EXERCISE DETAILS:
Output the listing below exactly, minus its images.

════════════════════

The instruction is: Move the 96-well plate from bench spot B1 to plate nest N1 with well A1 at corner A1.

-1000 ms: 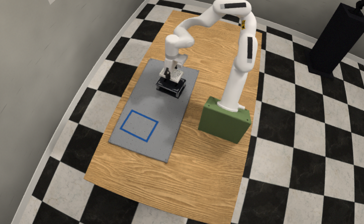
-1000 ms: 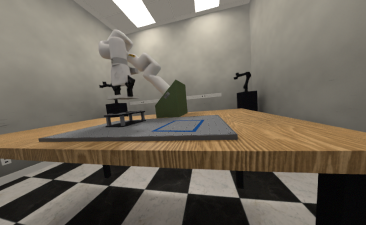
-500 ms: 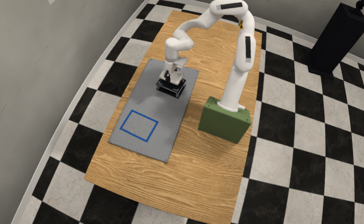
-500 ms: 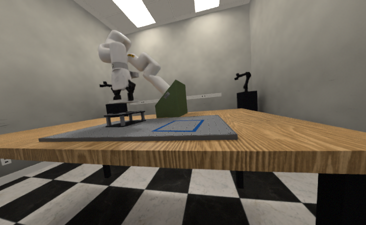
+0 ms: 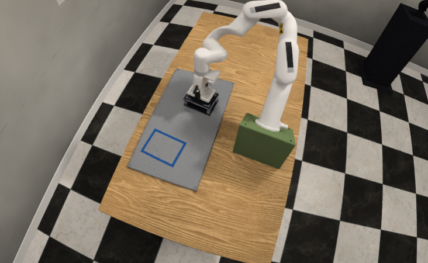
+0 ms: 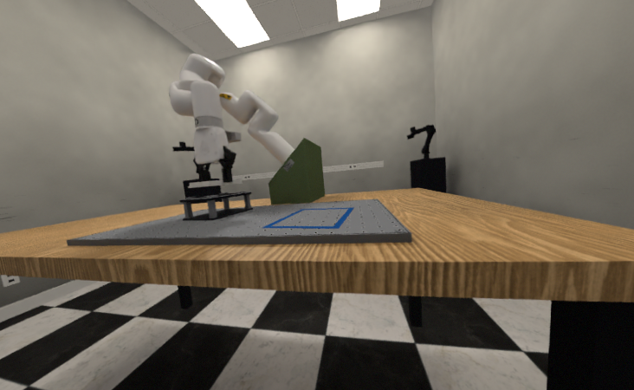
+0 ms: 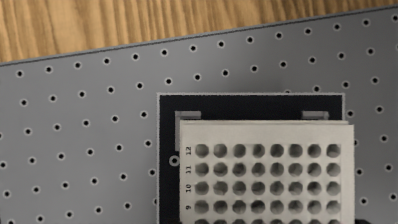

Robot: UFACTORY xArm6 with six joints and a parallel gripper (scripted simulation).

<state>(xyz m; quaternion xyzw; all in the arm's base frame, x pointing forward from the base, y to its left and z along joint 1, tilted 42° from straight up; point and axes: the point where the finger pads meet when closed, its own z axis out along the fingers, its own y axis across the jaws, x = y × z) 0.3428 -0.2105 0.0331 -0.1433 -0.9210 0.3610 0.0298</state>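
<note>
Now: the black raised plate nest 5 cm below my hand. The rest, counted from my hand: 96-well plate (1 cm below).
</note>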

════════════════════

OUTPUT OF THE EXERCISE:
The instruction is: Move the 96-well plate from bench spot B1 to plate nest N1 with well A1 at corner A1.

-1000 ms: 
-1000 ms: 
-500 ms: 
-500 ms: 
+0 ms: 
+0 ms: 
+0 ms: 

Robot: UFACTORY xArm6 with six joints and a parallel gripper (scripted simulation).

<state>(xyz m; quaternion xyzw; all in the arm's base frame, x pointing forward from the base, y to its left and z along joint 1, tilted 42° from straight up; point and axes: the point where the finger pads meet when closed, its own z axis out along the fingers, its own y axis across the jaws, x = y × z) 0.3428 -0.2105 0.0331 -0.1433 -0.9210 0.3610 0.0298</state>
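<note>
Now: the black raised plate nest 5 cm below my hand. The rest, counted from my hand: 96-well plate (1 cm below).
</note>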

The exercise is done, with nothing more to add.